Somente a partir do momento no qual são satisfeitos todos esses requisitos na ordem social, e desde que haja o devido relato linguístico na forma prescrita pelo direito, é que um “evento” passa a ser “fato jurídico”21.

20 Tal terminologia foi bem explicada por Carvalho, A. (2010: p. 376): “Na expressão “regra-matriz de incidência” emprega-se o termo “regra” como sinônimo de norma jurídica, porque trata-se de uma construção do intérprete, alcançada a partir do contato com os textos legislados. O termo “matriz” é utilizado para significar que tal construção serve como modelo padrão sintático-semântico na produção da linguagem jurídica concreta.
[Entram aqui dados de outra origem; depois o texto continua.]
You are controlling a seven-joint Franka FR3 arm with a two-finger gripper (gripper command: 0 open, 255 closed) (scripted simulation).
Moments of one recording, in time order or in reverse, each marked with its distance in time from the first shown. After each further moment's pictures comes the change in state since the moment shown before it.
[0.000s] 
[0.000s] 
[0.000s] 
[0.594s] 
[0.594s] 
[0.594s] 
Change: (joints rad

E “de incidência”, porque se refere a normas produzidas para serem aplicadas”.

21 “Fato jurídico é o resultado da incidência da linguagem normativa sobre a linguagem da realidade social, só possível pelo ato de aplicação do direito.” (MOUSSALLEM, 2006: p. 135).

Nesse ponto, importante traçar breves considerações sobre a diferença entre “evento”, “fato” e “fato jurídico". Fato é o relato do evento; e fato jurídico é o relato do evento pela linguagem competente (isto é, produzida no interior do sistema jurídico). O evento se perde no tempo e no espaço. Não temos como repetir um evento, apenas podemos falar sobre ele, na linguagem natural, na linguagem jurídica etc..

Tais signos foram diferenciados com propriedade por Carvalho, A. (2010: p. 522): “evento é uma situação de ordem natural, pertencente ao mundo da experiência,

fato é a articulação linguística desta situação de ordem natural, e fato jurídico é a sua articulação em linguagem jurídica”.

O direito positivo não tem condições de normatizar as condutas referidas diretamente a todas as pessoas. É por isso que o sistema jurídico trata, primeiramente, das situações genéricas de possíveis ocorrências para, a partir daí, criar regras específicas (normas individuais e concretas), a fim de individualizar a conduta propriamente dita, solucionando os conflitos e efetivando a regulação das condutas interpessoais.